Figure 8. Performance comparison of Intel MPI Library and Open MPI
Although parallel scalability based on images per second appears linear, scaling based on time is sublinear, indicating application inefficiency. Further analysis revealed that the frequency of evaluations did not correctly scale according to the total number of nodes. As the number of nodes increased, so did the frequency of evaluations. Also, these evaluations were done by the MPI master rank, so all other ranks stalled until the master rank finished the evaluation. We fixed this issue by performing the evaluation step every 15 training iterations, regardless of the number of nodes (Figures 9 and 10). This modification did not affect model accuracy.

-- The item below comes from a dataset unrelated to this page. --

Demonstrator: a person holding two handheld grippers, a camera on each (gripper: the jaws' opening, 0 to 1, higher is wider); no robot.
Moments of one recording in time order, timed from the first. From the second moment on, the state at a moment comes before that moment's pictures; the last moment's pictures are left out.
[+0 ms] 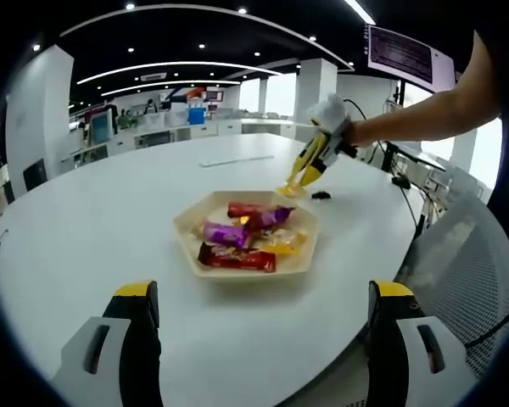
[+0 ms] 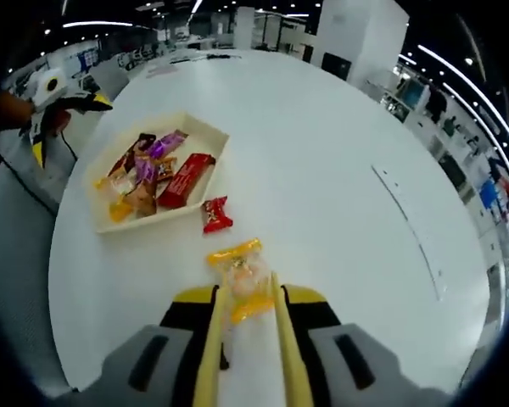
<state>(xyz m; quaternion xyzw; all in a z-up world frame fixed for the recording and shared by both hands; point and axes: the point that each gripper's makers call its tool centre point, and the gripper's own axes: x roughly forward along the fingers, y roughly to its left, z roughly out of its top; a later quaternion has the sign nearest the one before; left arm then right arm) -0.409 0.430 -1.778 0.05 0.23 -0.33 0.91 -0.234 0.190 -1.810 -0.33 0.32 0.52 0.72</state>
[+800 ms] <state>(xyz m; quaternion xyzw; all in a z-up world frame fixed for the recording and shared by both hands) -0.408 0.431 -1.778 0.05 0.23 -0.33 0.92 -0.216 0.179 -1.814 -0.29 0.38 0.45 0.75</state>
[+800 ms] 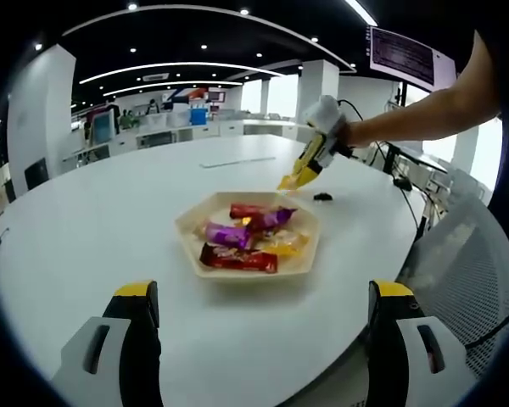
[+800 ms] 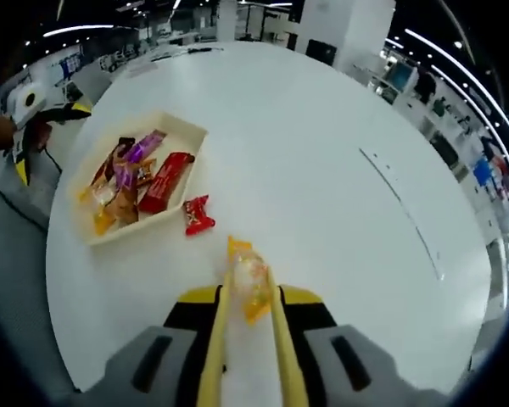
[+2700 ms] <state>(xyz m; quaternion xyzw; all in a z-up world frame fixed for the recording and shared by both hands) -0.407 0.431 -1.772 0.05 0.22 -0.33 0.92 -0.240 0.315 -1.724 -0.21 0.30 0.51 0.78</state>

Figure 9. Fraction of total time spent on training and evaluation before optimization (left) and after optimization (right)
Figure 10. Multi-node performance with linear time scaling
In this article, we presented an incremental optimization approach to achieve better S-GAN training performance. Both runtime and source code-based optimizations were performed to resolve memory issues, scaling issues, and single-node performance inefficiencies. Horovod was used to implement distributed training of the S-GAN model on a multi-node cluster. Two MPI libraries (Intel MPI Library and Open MPI) were compared.
Figure 11. Final speedup obtained with Intel MPI Library
Figure 11 summarizes the performance gains from our optimization effort. The single-node optimizations achieved a 2x speedup, while multi-node optimizations resulted with a further 8x speedup, bringing overall time-to-solution down by a factor of 16, with no loss in model accuracy.